* _Exercise prompt_
What you return must be the full listing, word for word, with no images in it.

=======

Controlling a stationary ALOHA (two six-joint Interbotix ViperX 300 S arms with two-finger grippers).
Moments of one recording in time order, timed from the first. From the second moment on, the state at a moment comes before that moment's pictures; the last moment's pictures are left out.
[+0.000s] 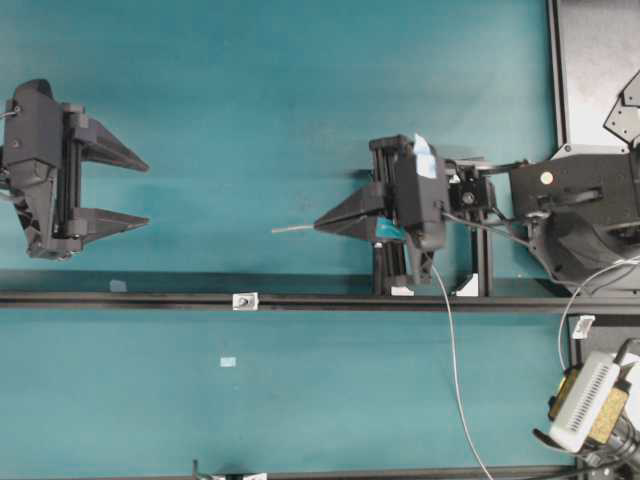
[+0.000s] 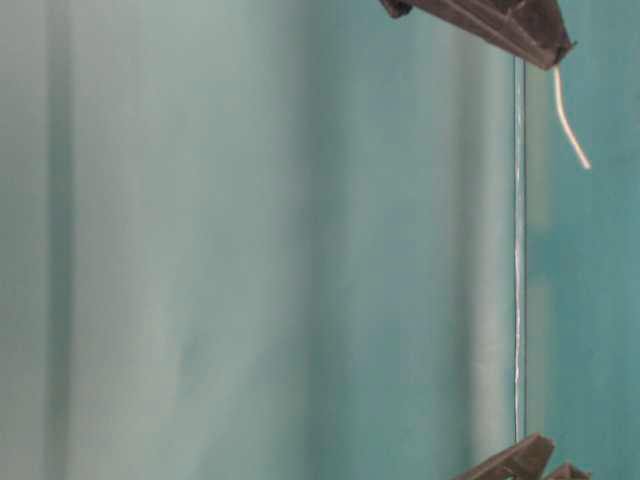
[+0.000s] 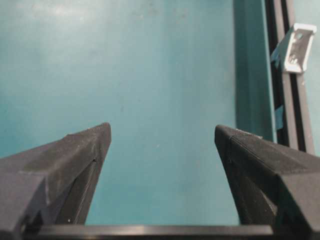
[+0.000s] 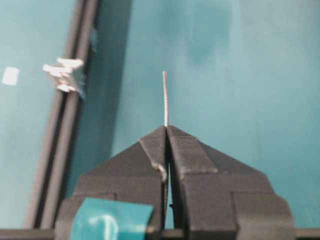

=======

* _Your solution_
Controlling a stationary ALOHA (two six-joint Interbotix ViperX 300 S arms with two-finger grippers).
Moments of one recording in time order, timed from the first. From the second moment on, the state at a moment comes before that moment's pictures; the last moment's pictures are left out.
[+0.000s] 
[+0.000s] 
[+0.000s] 
[+0.000s] 

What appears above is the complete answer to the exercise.